Suns can tighten up during lengthy homestand after challenging open to season

Oct 25, 2021, 5:45 PM
Head coach Monty Williams of the Phoenix Suns reacts during the first half of the NBA game against ...
Head coach Monty Williams of the Phoenix Suns reacts during the first half of the NBA game against the Denver Nuggets at Footprint Center on October 20, 2021 in Phoenix, Arizona.(Photo by Christian Petersen/Getty Images)
(Photo by Christian Petersen/Getty Images)

PHOENIX — Phoenix Suns head coach Monty Williams was chatting with a buddy from another team and they “were both whining like old men” about both of their squads starting the season with three games in four days.

That seemed to play a real factor in the Suns starting 1-2, not looking much like themselves in losses to the Denver Nuggets and Portland Trail Blazers, the latter of which being the second game of a back-to-back.

But now the Suns are two days into a 14-day stretch at home, and it’s only five games, giving them plenty of time in between to practice.

That is a far cry from last year’s condensed 72-game schedule that presented little to no opportunities to do that.

In the eight occurrences last season when the Suns had at least two days off, it was either followed by a back-to-back or a spurt of three games in four days.

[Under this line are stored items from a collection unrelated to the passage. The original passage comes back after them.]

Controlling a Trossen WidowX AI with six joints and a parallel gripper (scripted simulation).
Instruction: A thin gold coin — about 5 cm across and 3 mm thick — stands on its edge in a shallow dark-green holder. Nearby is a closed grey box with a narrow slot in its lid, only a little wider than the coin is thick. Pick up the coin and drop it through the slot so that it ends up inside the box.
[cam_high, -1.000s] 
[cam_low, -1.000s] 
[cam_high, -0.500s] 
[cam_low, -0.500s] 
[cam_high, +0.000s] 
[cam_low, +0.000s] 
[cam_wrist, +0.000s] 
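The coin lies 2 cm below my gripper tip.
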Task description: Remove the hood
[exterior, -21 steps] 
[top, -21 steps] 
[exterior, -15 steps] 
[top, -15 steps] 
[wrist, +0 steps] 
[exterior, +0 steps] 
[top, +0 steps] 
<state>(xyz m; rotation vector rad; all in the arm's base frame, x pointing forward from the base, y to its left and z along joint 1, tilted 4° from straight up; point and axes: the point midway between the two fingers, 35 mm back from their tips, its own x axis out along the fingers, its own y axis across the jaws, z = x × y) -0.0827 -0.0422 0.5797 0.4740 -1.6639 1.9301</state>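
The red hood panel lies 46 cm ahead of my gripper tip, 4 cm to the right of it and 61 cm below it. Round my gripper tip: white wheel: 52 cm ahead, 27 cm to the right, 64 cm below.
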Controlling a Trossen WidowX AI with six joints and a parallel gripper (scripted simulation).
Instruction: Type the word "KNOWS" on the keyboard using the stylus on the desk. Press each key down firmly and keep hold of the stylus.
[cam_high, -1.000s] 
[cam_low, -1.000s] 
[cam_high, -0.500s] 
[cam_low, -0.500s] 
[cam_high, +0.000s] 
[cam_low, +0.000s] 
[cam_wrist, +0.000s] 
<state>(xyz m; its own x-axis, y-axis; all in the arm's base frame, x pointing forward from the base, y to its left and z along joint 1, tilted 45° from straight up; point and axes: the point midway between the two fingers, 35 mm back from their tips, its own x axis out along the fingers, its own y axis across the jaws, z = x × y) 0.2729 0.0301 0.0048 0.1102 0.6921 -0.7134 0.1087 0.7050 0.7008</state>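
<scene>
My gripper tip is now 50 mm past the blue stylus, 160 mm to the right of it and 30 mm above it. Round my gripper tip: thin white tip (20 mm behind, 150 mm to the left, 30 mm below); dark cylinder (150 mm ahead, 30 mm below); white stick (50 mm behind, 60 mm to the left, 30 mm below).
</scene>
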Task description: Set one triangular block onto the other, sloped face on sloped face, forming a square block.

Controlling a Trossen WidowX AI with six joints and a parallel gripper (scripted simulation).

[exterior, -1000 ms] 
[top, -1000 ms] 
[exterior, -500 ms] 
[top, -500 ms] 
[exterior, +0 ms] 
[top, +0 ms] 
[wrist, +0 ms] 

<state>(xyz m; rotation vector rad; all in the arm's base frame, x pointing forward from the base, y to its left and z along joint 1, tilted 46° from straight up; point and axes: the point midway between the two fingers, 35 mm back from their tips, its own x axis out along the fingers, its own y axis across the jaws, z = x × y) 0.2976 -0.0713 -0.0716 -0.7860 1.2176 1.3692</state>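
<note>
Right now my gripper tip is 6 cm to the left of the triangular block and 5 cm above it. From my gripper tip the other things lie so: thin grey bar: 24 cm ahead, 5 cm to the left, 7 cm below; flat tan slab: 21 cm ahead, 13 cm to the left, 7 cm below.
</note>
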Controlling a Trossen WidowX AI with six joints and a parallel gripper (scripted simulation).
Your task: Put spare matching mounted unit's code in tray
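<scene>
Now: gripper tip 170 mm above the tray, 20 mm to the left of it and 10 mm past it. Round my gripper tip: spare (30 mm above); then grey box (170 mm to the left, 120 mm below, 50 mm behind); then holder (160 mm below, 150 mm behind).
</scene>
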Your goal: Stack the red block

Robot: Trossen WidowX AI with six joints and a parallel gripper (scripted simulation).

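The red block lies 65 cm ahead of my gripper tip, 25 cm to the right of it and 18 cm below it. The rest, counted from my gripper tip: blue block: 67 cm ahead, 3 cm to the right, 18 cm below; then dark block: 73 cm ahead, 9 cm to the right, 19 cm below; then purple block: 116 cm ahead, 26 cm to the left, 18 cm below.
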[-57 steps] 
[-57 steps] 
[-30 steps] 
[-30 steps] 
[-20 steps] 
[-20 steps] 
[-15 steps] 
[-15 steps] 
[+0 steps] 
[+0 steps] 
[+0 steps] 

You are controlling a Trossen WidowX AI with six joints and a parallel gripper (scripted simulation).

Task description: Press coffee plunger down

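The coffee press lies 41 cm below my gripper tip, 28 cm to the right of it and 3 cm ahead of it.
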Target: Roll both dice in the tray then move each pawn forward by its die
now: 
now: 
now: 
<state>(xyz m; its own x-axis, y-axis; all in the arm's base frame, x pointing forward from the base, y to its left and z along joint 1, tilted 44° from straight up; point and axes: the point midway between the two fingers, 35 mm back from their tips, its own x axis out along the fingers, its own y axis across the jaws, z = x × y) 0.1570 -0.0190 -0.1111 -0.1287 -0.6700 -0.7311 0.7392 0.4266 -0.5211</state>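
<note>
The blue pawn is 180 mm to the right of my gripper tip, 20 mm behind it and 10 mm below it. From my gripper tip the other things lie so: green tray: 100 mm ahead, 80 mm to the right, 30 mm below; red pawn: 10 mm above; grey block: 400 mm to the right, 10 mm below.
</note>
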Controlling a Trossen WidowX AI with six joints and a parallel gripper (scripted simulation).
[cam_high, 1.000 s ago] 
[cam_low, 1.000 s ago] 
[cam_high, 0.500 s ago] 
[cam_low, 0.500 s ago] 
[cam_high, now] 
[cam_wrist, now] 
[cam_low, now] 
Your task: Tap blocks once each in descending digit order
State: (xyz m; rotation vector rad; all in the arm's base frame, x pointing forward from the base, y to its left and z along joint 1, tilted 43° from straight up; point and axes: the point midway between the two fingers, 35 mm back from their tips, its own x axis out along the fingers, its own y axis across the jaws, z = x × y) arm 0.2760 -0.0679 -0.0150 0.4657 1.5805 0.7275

After Saturday’s loss to Portland, Phoenix gets three days before hosting the Sacramento Kings on Wednesday, followed by two more days between a Saturday matchup with the Cleveland Cavaliers. Even in the three other games on the homestand, there are still days off between each game.

The Suns will go three weeks without a back-to-back.

With the opportunity, the Suns practiced for two hours on Monday, a rarity for them.

The homestand will be about tightening up what they still need to work on, with all of that being aspects of the game they were great at last year.

“I think so, but also a chance to really get sharp at what we do,” Williams said Monday when asked if they can use this time to improve with new stuff. “Typically you might add a few things and I don’t think that’s where we are right now. I want to get really good with what we have as opposed to adding a wrinkle here or a wrinkle there and I think we have to get into Suns basketball shape.”

Communication was the main takeaway on what was lacking defensively in the losses, specifically on some switches and ball screens against Portland.

“Just connectivity,” forward Jae Crowder said of the issues. “I just felt like we wasn’t connected. As a unit, as a team in the spur of the game. I felt like our defense was loose, those guys felt comfortable and made 20-plus 3s that night because they didn’t feel us from the start of the game and that just can’t happen.”

Williams said that comes with, as he said, getting into Suns basketball shape.

“I think that with conditioning, thank you NBA for three (games in four (days) right out the gate … I’ve always felt like the teams who are in great shape have the wind to communicate. When your legs are gone and you’re a little tired or your first back-to-back, that’s a bit different.

“I think as we go forward we will be a lot better in all of our communications, our sprint-and-turn.”